The measures help fund expansionary tax cuts and spending hikes worth 18.7 billion euros in 2026 and a similar amount in each of the following two years. The government will mainly focus on supporting middle-income earners and investments by industrial firms.
RULING COALITION SETTLES DIFFERENCES ON TAXING BANKS
The budget targets next year's fiscal deficit at 2.8% of gross domestic product from 3% in 2025, as the government aims to consolidate its public finances despite weak economic growth.
The ruling parties have been at odds over how to tap the financial sector for resources, but settled their differences at a meeting late on Thursday.
State coffers will reap roughly 4.4 billion euros from the financial sector next year.
"This is no expropriation. Instead of 50 billion euros in profits, banks will only make 45 billion," Deputy Prime Minister Matteo Salvini said earlier on Friday. He leads the co-ruling League party which has pushed strongly for higher taxation on lenders.
Rome will tighten the way financial firms have been able to use past losses to lower their tax bills, and oblige them to spread over a greater number of years provisions for impaired loans which get deducted from income.
GIORGETTI SAYS BANKS NOT HAPPY BUT MEASURES 'AFFORDABLE'
The IRAP tax rate will rise from next year to 6.65% for banks and to 7.90% for insurance companies, from 4.65 and 5.90% respectively.
"These are all affordable measures. No one of course is happy to pay taxes, nobody I think has uncorked champagne," said Economy Minister Giancarlo Giorgetti, also from the League.
Italy will partially offset the impact of the tax increases by refunding to the banks roughly 1.5 billion euros of IRAP that they paid on dividends from foreign subsidiaries, following a European Union ruling in August.
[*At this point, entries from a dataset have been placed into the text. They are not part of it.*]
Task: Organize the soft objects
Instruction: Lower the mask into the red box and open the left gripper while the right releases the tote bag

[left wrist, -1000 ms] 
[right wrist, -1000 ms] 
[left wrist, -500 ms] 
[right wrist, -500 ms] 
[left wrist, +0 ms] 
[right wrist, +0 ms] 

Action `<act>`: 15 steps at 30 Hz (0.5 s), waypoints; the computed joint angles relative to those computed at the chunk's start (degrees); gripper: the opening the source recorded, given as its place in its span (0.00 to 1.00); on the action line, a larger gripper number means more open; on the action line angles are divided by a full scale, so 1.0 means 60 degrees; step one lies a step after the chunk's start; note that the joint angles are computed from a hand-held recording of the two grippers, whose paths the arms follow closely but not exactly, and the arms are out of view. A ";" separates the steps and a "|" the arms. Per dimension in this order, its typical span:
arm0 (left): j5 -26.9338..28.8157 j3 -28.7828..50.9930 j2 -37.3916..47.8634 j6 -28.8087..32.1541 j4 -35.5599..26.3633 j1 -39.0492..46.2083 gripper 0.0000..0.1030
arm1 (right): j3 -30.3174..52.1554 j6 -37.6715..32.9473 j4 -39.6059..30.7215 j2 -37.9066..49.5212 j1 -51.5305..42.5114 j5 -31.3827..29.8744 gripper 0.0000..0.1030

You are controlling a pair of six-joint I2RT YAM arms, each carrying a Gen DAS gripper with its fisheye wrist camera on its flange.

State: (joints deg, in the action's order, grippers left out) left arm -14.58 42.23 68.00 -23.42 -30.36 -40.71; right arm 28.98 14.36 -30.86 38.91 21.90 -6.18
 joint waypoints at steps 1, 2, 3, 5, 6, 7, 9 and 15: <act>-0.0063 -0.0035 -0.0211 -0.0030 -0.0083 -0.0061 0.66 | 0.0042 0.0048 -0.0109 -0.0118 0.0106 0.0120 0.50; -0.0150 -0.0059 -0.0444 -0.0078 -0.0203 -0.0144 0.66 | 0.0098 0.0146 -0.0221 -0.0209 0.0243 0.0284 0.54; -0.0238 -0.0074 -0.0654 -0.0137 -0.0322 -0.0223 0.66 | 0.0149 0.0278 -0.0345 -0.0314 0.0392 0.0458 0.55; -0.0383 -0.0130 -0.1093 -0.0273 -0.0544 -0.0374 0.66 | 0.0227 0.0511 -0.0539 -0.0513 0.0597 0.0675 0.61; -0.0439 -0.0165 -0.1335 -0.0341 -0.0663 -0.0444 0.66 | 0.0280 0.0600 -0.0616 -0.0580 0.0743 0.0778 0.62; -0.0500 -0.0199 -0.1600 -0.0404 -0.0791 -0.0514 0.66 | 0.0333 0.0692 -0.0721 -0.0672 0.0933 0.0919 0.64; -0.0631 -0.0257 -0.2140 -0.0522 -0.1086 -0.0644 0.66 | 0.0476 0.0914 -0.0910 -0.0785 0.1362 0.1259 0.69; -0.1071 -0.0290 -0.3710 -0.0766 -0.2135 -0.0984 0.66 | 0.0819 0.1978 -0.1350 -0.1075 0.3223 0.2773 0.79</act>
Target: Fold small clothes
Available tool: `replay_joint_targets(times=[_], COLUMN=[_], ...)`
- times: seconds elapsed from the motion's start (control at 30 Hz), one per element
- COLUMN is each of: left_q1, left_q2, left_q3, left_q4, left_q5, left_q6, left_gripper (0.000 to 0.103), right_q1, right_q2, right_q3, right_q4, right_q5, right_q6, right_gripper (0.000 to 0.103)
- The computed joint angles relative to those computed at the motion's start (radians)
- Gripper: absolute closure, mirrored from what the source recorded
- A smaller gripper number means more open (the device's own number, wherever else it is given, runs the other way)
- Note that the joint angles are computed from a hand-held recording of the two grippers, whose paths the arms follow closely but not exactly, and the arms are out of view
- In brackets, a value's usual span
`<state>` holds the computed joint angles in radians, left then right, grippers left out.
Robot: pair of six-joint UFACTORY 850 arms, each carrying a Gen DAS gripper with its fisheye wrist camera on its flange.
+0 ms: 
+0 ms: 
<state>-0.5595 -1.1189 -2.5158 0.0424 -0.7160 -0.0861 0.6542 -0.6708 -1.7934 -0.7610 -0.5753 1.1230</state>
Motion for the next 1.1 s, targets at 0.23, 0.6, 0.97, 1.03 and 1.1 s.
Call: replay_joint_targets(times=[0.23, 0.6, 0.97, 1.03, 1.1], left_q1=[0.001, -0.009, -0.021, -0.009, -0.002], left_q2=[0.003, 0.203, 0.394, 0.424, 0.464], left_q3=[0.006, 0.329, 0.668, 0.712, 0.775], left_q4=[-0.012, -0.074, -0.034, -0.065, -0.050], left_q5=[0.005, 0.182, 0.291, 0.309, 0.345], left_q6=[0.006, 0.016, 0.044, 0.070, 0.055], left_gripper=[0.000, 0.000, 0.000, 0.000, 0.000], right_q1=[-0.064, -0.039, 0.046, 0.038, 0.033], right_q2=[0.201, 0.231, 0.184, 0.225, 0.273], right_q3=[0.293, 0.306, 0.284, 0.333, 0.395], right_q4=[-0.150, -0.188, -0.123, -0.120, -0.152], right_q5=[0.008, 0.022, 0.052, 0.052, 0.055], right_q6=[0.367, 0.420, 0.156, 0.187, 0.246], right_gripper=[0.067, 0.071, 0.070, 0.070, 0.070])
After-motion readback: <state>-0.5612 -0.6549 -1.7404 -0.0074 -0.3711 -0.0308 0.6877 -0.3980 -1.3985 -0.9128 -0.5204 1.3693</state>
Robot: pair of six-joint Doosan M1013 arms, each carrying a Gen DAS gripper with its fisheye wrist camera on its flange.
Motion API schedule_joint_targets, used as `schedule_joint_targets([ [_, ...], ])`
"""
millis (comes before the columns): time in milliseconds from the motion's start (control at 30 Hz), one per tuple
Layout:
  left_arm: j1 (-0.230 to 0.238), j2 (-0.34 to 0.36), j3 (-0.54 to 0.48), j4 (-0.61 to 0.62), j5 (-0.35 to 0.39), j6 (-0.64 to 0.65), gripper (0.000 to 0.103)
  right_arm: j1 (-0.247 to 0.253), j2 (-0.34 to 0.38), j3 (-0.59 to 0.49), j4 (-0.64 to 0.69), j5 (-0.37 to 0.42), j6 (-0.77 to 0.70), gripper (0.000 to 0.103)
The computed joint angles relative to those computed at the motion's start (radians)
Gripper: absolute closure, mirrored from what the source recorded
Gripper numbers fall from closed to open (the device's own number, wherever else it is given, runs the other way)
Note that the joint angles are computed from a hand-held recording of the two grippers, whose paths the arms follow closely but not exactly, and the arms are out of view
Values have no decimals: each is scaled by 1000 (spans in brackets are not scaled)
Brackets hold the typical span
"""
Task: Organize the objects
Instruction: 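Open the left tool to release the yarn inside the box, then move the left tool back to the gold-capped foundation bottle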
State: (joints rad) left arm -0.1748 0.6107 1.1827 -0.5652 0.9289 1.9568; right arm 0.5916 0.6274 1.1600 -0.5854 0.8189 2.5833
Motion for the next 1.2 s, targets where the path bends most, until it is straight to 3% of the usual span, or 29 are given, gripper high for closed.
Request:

Giorgetti also confirmed a cut to 27.5% from the current 40% in the rate of a tax banks must pay in order to unlock some 6.2 billion euros in reserves which they had set aside as part of an opt-out clause from a contested 2023 windfall tax.
If banks distribute these reserves, with a 26% tax rate on dividends the overall tax take could be roughly 3 billion euros, sources have previously said.
Critics have accused the government of sending conflicting signals, first blaming the banks for huge profits passed on to shareholders, and then encouraging them to pay out even more dividends.
Among other funding sources for the budget, the government plans to hike to 300,000 euros from 200,000 euros a "flat tax" applied on income earned abroad by wealthy individuals who transfer their tax residence to Italy, two official said.